Oosthoek Encyclopedie

Oosthoek's Uitgevers Mij. N.V (1916-1925)

Gepubliceerd op 29-06-2020

fabel

betekenis & definitie

[Lat.j, v./m. (-s, -en),

1. verdichte vertelling waarin een zedeles aanschouwelijk wordt voorgesteld en waarin dieren of dingen als handelende personen optreden: de van de wolf en het lam;
2. verdichtsel, verzinsel, b.v. in de uitdrukking: dat behoort tot het rijk der fabelen, dat is een verzinsel; ook in de verkleinvorm, dat is maar een fabeltje;
3. verhaal uit de mythologie;
4. korte inhoud, handeling: de — van een toneelstuk.

De fabel geeft doorgaans een direct voorbeeld van de te hekelen ondeugd, is gemeenzaam van toon en eindigt met een praktische leefregel: de moraal. De hoofdfiguren zijn meestal dieren, maar ook planten en levenloze voorwerpen worden wel menselijk handelend en sprekend voorgesteld. De grens tussen de fabel en andere vormen van dierenepiek is niet steeds scherp te trekken.

De bekendste fabeldichter is ongetwijfeld de Griek Aisopos (6e eeuw v.C.). Zijn werk is echter slechts overgeleverd door de Latijnse bewerkingen van Phaedrus (4e eeuw v.C.) en Avianus (1e eeuw n. C.). Een aantal van deze fabels werd in de 13e eeuw in het Middelnederlands verzameld onder de titel Esopet.
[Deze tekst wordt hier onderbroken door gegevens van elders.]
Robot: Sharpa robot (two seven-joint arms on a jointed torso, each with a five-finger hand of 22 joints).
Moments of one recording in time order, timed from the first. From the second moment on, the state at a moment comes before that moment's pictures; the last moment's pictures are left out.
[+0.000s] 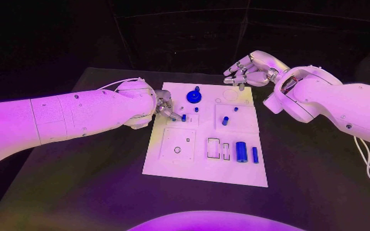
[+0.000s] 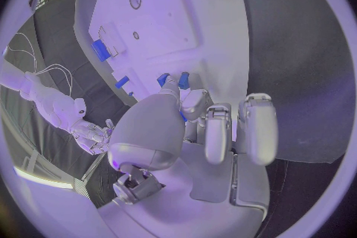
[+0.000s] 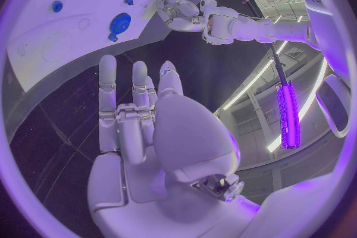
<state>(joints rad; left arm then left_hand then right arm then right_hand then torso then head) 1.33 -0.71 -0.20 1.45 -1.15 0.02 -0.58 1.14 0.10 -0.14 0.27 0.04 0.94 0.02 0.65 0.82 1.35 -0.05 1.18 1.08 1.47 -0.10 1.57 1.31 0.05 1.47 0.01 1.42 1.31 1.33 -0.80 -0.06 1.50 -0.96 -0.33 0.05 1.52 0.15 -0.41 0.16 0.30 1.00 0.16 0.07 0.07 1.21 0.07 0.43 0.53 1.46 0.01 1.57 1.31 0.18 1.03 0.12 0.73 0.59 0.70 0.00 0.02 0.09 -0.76</state>
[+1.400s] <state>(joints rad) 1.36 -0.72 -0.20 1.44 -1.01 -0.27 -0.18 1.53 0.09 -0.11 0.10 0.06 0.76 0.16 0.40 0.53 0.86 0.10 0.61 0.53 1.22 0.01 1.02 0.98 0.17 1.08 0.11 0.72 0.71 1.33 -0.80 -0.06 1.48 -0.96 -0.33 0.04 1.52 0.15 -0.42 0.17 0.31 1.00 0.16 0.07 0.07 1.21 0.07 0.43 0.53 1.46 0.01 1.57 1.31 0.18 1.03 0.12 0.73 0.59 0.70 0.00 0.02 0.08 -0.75</state>
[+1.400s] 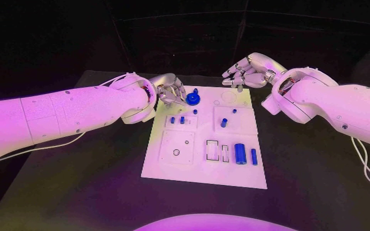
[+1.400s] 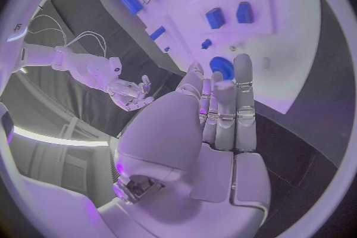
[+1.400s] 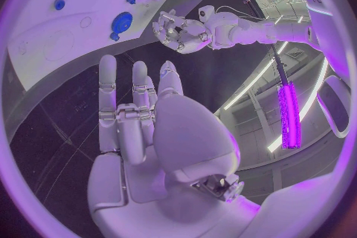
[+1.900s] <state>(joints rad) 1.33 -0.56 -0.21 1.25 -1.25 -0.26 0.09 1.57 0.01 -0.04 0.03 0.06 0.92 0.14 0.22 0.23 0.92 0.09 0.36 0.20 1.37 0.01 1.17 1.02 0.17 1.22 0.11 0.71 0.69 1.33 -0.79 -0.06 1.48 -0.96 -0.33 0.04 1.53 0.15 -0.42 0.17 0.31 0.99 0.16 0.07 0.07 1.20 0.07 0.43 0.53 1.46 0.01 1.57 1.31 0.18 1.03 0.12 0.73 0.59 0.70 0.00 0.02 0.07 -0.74</state>
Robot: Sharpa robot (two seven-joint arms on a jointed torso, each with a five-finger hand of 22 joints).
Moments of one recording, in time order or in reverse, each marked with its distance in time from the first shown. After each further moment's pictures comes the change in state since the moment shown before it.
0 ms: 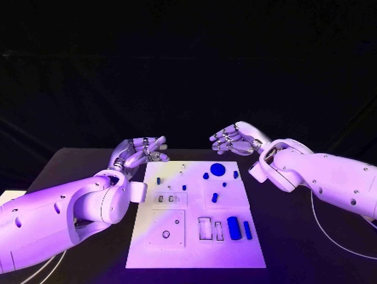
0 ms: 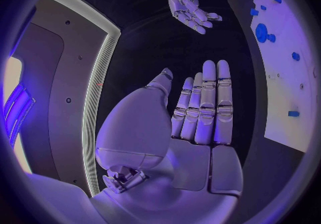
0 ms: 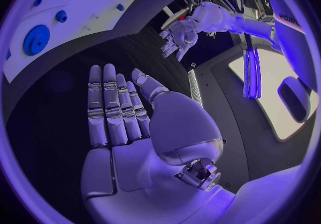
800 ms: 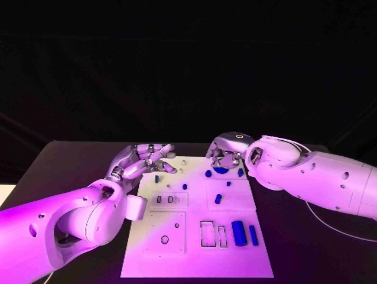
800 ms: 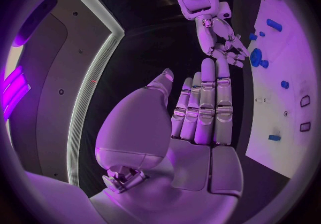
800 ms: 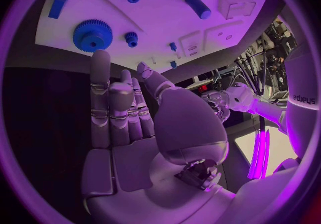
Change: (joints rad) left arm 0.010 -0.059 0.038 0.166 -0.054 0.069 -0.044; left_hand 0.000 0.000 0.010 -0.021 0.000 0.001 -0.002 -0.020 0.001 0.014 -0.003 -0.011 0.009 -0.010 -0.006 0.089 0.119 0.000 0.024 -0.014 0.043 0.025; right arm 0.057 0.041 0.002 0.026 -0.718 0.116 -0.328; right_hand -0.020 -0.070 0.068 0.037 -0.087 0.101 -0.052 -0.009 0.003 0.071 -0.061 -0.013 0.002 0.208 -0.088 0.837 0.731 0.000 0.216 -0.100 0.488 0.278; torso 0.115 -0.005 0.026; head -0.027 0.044
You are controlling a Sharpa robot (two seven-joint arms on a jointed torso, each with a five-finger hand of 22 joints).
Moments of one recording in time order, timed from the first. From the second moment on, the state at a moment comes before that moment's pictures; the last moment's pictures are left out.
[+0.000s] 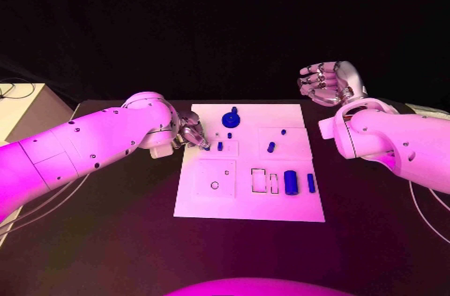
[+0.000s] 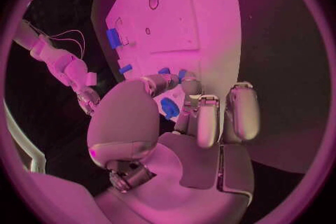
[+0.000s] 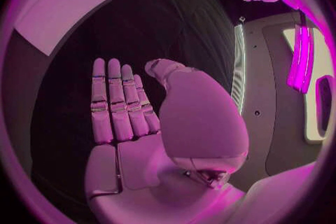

Het genre dateert echter al van vóór de westerse oudheid. De Egyptenaren en vooral de Indiërs hadden hun eigen fabelschat. Van de Indische fabels zijn vooral de Pantsjatantra en Hitopadesa bekend.

In de 17e en 18e eeuw kreeg het genre in Europa nieuwe bloei door het werk van J.de la Fontaine. Minder lyrisch en didactischer dan zijn werk waren de Fables van J.P.C.de Florian (*1754, †1794). In Engeland schreef John Gay zijn politiek gerichte Fables (1738), terwijl in Duitsland C.F.Gellert en

E.Lessing het genre met veel succes beoefenden. In de Slavische litteratuur munten de fabels van
A.Krylóv uit door hun vrijheid van vorm en idioom.

In de Ned. letterkunde werd dit moralistische genre beoefend door o.a. Edewaerd de Dene, wiens Warachtighe Fabulen der dieren (1567) door Vondel, naar een vertaling uit het Frans, in 1617 werden omgewerkt tot de Vorsteliicke Warande der dieren. In de 19e eeuw werden fabels geschreven door Bilderdijk, Ten Kate en De Schoolmeester, in de 20e eeuw door Karel van de Woestijne (De nieuwe Esopet, 1933), al lijken diens fabels door hun sterk aforistisch karakter veeleer op puntdichten. LITT. W.Wienert, Die Typen der griechisch-römischen Fabel (1925); J.F.Heijbroek, De fabel (1941);

K.Meuli, Herkunft und Wesen der Fabel (1954); R. Dithmar, Die Fabel. Geschichte, Struktur, Didaktik (1971).